Let us contrast this pope in his pride with a cardinal in his fall. “When Wolsey,” says Mr. Hunter the antiquary, “was dismissed by his tyrannical master to his northern diocese, he passed many weeks at Scrooby. It is a pleasing picture which his faithful servant, Cavendish, gives of him at this period of his life:—‘Ministering many deeds of charity, and attending on Sundays at some parish church in the neighbourhood; hearing or saying mass himself, and causing some one of his chaplains to preach to the people; and that done, he would dine in some honest house of that town, where should be distributed to the poor a great alms, as well of meat and drink, as of money to supply the want of sufficient meat, if the number of the poor did so exceed of necessity.’” Wolsey was no saint certainly, but he was as honest a man as Pius, and a wiser when he fed the poor rather than kiss their ulcers.
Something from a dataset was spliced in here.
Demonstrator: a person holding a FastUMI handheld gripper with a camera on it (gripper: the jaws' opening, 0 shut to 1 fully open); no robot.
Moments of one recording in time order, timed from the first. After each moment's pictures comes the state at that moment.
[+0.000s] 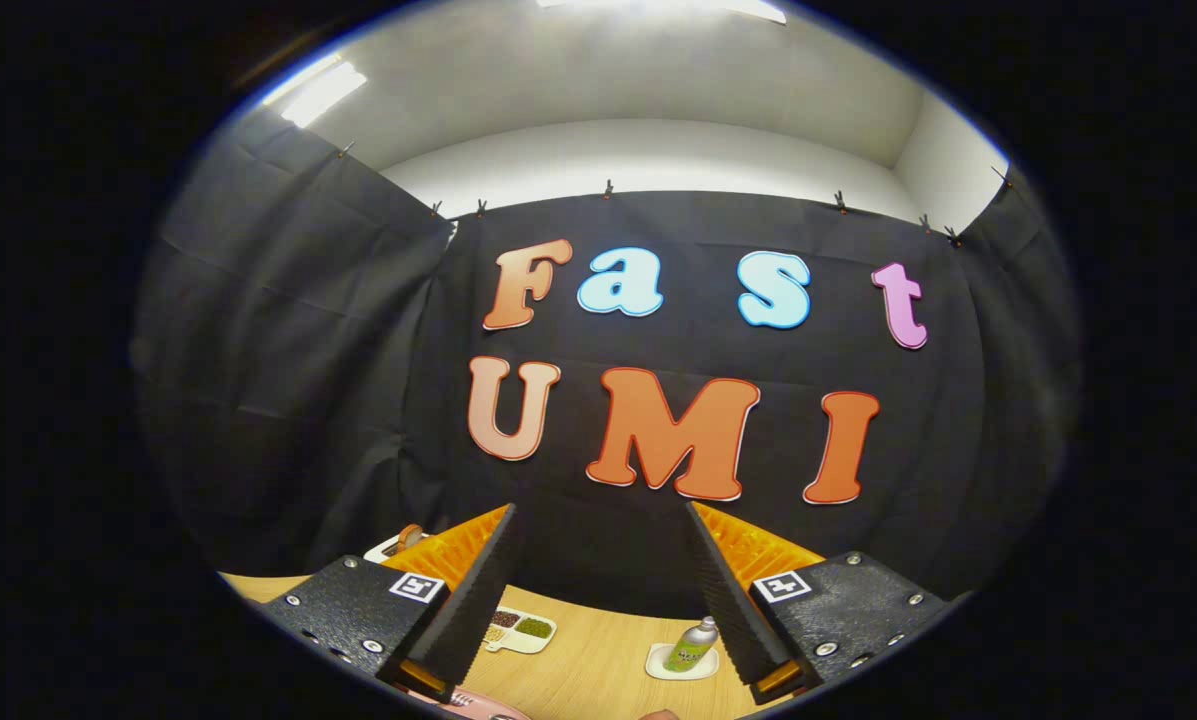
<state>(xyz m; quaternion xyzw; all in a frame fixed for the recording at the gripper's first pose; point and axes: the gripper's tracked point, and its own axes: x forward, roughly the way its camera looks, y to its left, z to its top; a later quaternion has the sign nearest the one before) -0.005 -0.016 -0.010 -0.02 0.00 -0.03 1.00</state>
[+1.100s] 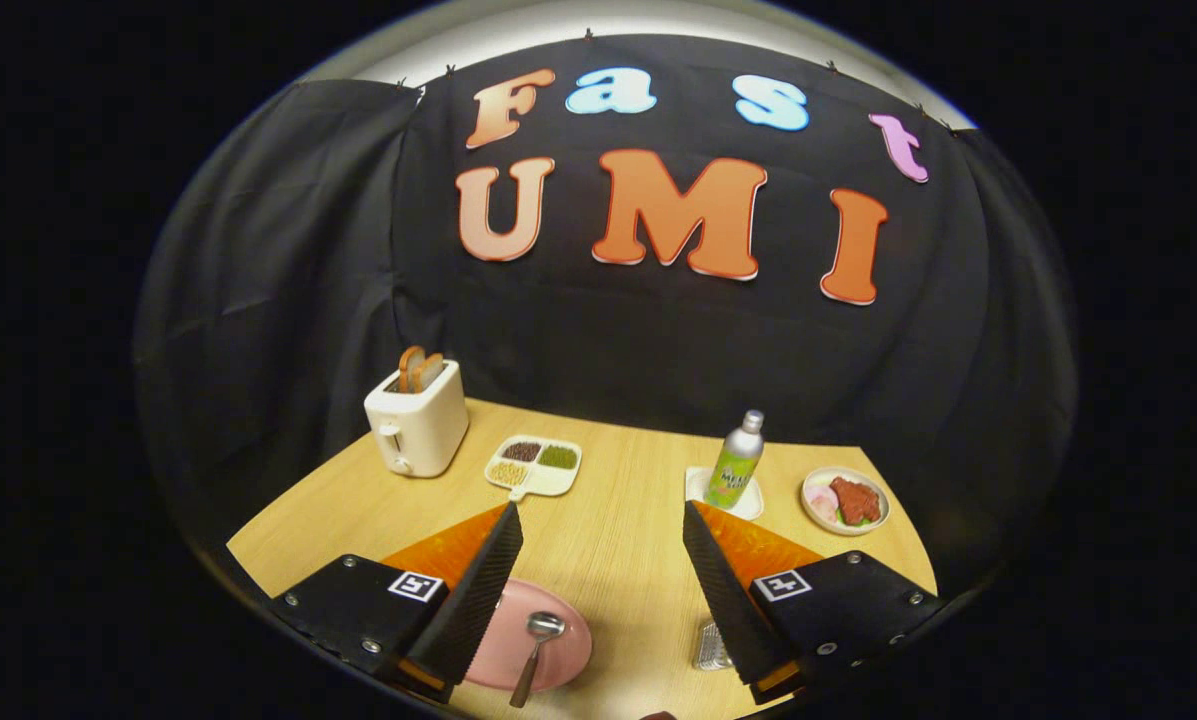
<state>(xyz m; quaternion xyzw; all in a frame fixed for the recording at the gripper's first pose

But there is no accounting for taste; the Russian Boniface used to roll himself among thorns and nettles, in order to get an appetite, or to punish himself for indulging over much. St. Germanus, on the other hand, commenced every repast by putting ashes into his mouth;—the modern custom of beginning with oysters is certainly better both for taste and stomach. St. Walthen took wine, but then he put spiders in it. St. Dominic, too, was singular in his diet, and he sometimes spent his half-hour before dinner in one of the most curious positions that gentlemen could possibly fix upon. The Abbot of St. Vincent’s one day desired his company at dinner, but at the usual hour the saint was in church, and had forgotten the invitation. In the meantime the turkey and chine were spoiling, and the hungry abbot despatched a monk in quest of the loiterer; the messenger hurried to the church, where, to his very considerable astonishment, he beheld St. Dominic “ravished in an ecstasy,” whatever that may mean, “raised several cubits above the ground, and without motion.” The Saint, on being told that dinner was ready, graciously smiled at the intelligence, and gently descended to the ground.